The Heyo Dating app has become the newest service to suffer from a data breach after it had left an Elasticsearch server exposed on the internet without a password.
The unsecured server, which contained the private information of over 70, 000 users, was discovered by security researchers at WizCase.
“Avishai Efrat, Wizcase leading hacktivist, discovered a severe data leak on Heyyo, a relatively new mobile dating app,” revealed Wizcase on a blog post. “Our team was able to access a database of over 70,000 users from around the world through an unsecured Elasticsearch engine. The majority of affected users are based in Turkey, but there’s also a significant number from the US and Brazil, which is over ⅕ of their user base.”

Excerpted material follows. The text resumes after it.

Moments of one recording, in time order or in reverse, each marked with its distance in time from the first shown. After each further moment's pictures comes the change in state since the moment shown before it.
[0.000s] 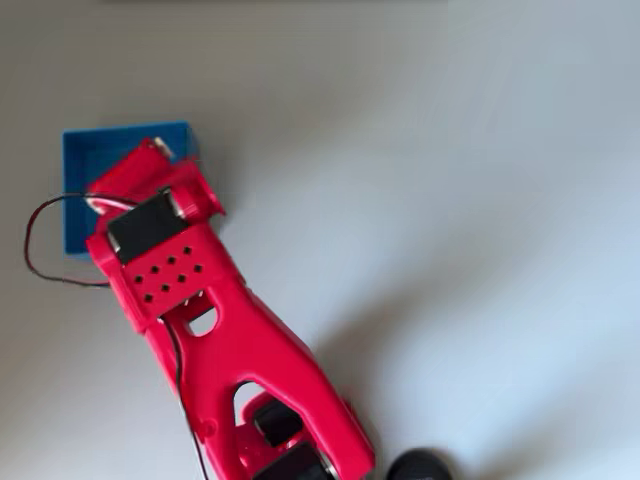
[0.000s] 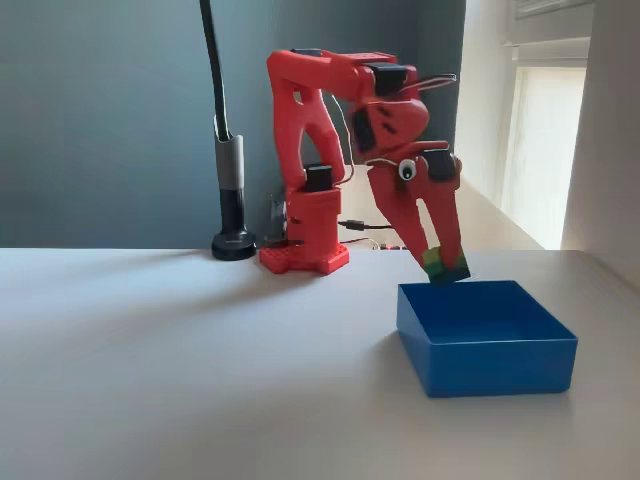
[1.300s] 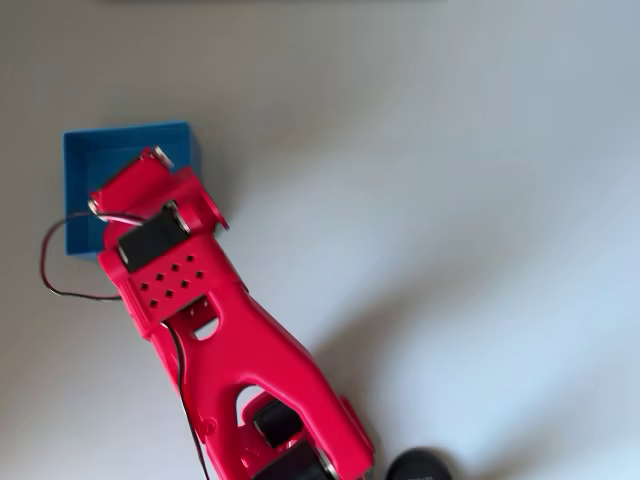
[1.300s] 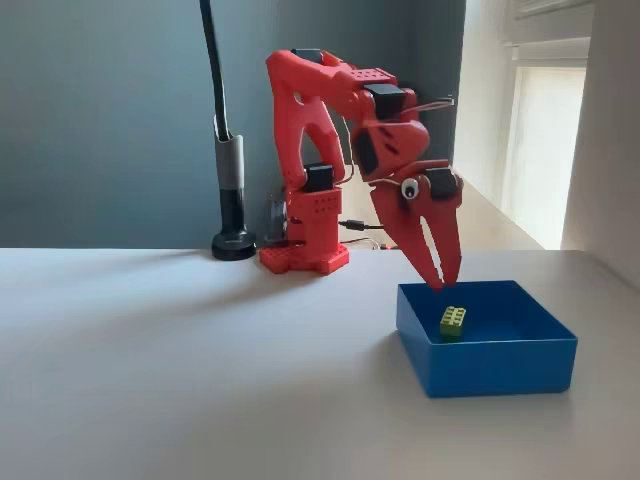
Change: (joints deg) arm 0.4 0.0 2.0 -5.8 1.8
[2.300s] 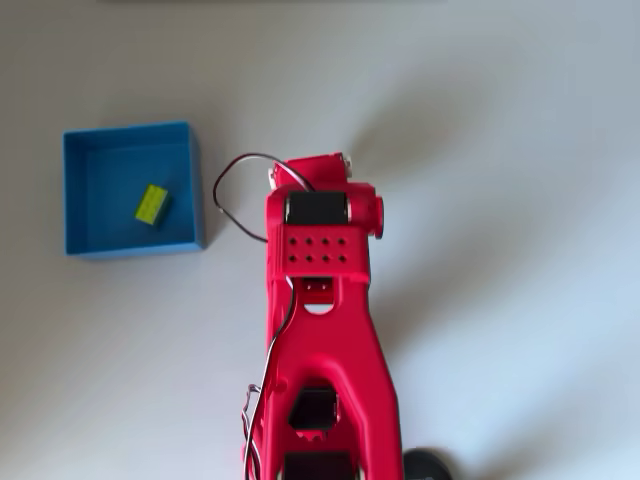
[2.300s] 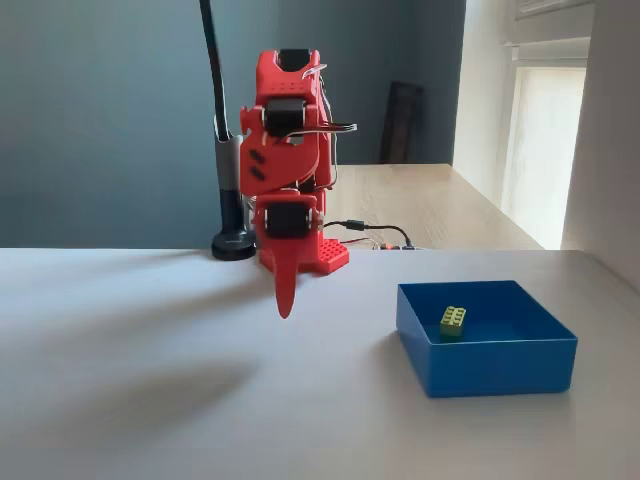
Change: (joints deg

According to the team, the leaked data includes the usernames, email addresses, country, GPS location, type of mobile device, gender, birthday, sexual preferences, links to social media profiles, phone number, and occupations of thousands of Heyo users.
Moreover, the site also confirmed that on top of the mentioned personal info, scammers can also easily access other sensitive data, including the profiles that have been liked, blocked, messaged, and viewed by users through the app.
Following the revelation, WizCase has warned that aside from the privacy breach, affected users may also face several other security threats. This could include identity theft, catfishing, blackmailing, sexual discrimination, sexual harassment, and phishing.
To confirm how alarming the leak is, ZDNet had performed a simple test by taking the details of three random users affected by the Heyo breach. Using only Google search queries and open-source intelligence scripts retrieved from GitHub, the site has easily tracked down the three users and had even identified their LinkedIn profiles, social media accounts, and online posts made on niche internet forums.
In May this year, security researcher Jeremiah Fowler revealed he had found a non-password protected Elastic database that consists of 42.5 million user records from a different dating app. Among the many affected apps include CougarDating, ChristiansFinder, Mingler, FWBS (Friends with Benefits), and TS (Transdr).
Heyo became the newest addition to the list of dating apps that had exposed the personal info of users after WizeCase’s revelation.
“Currently, it is unclear if any malicious third-parties have also spotted Heyyo's leaky server besides the WizCase crew, so we don't know if anyone else might have downloaded all this information. Only an investigation from Heyyo's staff could confirm if this data has fallen in the wrong hands, and if users are in any danger,” ZNet added.